Mobile face recognition technology and its ways of implementation

Earlier this year, Google introduced a new product: the Firebase Machine Learning Kit. ML Kit allows you to leverage the power of machine learning in Android and iOS applications and mobile face recognition. In this post, we will talk about how to use it to create an Android application for real-time face detection.

Face detection is just one of the computer vision capabilities that Firebase ML Kit offers (or rather makes it easier to use). This is a feature that can be useful in many applications: recognizing people in photos, working with selfies, adding emoji and other effects while taking a photo, taking pictures only when everyone is smiling with open eyes, etc. The possibilities are endless.

Physiognomy in a scientific way

Digital face recognition — an identification or confirmation of a person’s face using neural networks — is becoming a new reality that is increasingly entering our lives. Smartphones have long learned to find faces in photographs, social networks offer to tag friends in photographs and cameras on the streets and in transport “snatch” criminals from the crowd.

OpenCV is an open-source library for computer vision, image processing, and numerical algorithms with a fairly wide range of functionality. We have actively used it in our products, for example, the OCR Solutions system — a service for recognizing registration certificates, international passports, and other documents. Overall, OpenCV is an integral part of our AI and computer vision development stack. The library is implemented in C / C ++, there is support for Python, Java, Ruby, Matlab, Lua, and other languages.

Mobile face recognition technology and its ways of implementation

We are confident that we have what it takes to help you get your platform from the idea throughout design and development phases, all the way to successful deployment in a production environment!

Possibilities of OpenCV in working with mobile face recognition

One of the basic features that we often use. OpenCV is a fairly simple and straightforward API: if we want to cut out a part of the original image, we specify the coordinates, crop, and continue working. The first experiments in the field of machine face recognition were presented in the 1960s by Woody Bledsoe, a professor at the University of Texas at Austin and an artificial intelligence researcher.

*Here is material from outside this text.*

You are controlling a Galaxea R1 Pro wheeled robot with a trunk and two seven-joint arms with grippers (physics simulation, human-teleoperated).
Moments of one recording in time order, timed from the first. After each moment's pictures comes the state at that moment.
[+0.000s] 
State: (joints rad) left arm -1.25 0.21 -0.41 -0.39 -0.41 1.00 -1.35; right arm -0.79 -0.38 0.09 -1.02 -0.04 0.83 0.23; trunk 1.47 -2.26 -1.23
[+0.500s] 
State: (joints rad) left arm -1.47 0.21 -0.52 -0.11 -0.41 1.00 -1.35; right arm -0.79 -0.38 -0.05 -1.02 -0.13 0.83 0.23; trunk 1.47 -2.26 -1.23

His working group created a database of 800 pictures of people from different angles in a biometric photo mobile recognition system. Next, the scientists marked the faces with 46 coordinate points using a prototype of a modern tablet. Using a special algorithm, the system rotated faces at different angles, zoomed in and out. In the second step, the algorithm used 22 measurements, acting by Bayesian decision theory — so that the overall conclusion was as accurate as possible. As a result, the system developed by Bledsoe performed 100 times faster than a human. Important stages of mobile face recognition development:

In 1988, Michael Kirby and Lawrence Sirovich of Brown University applied the Eigenface approach using linear algebra to analyze images. They used fewer than 100 different values to mark up faces.
In 1991, Alex Pentland and Matthew Turk of MIT refined the Eigenfaces technology by harnessing environmental factors. They managed to automate the recognition process.
In the late 1990s, the Defense Advanced Research Projects Agency (DARPA) and the National Institute of Standards and Technology released the FERET program with the largest database of faces — more than 14 thousand images. It was originally used to find and recognize criminals around the world, but then it was released to the public.
Since 2010, Facebook has started using facial recognition to find users in posted photos and invite users to tag them.

OpenCV has quite powerful functionality for detecting (defining) objects in an image. This is realized thanks to pre-trained models based on neural networks. In the example that we will consider below, a trained model was used to determine the frontal image of a face in a photo (head rotation up to about 30 degrees is allowed). OpenCV allows you to find faces very quickly. At the same time, we do not identify the person’s identity, but with a certain degree of certainty, we can assume that the face is in this particular part of the frame. How does this happen?

Several words as a conclusion

The principle of “sliding window” (Viola-Jones method) in mobile face recognition is used to search for faces. For each area of the image, over which the window passes, the Haar feature is calculated. The presence or absence of an object in the window is determined by the difference between the feature value and the learning threshold. The window slides over the entire image. Each time the image is traversed, it enlarges to find larger-scale faces.

The Haar feature consists of contiguous rectangular regions. They are positioned on the image, then the pixel intensities in the areas are summed up, after which the difference between the sums is calculated. This difference will be the value of a certain feature (size), positioned in a certain way on the image. What all facial images have in common is that the area around the eyes is darker than the area around the cheeks. Therefore, a common Haar sign for faces is 2 adjacent rectangular regions lying on the eyes and cheeks.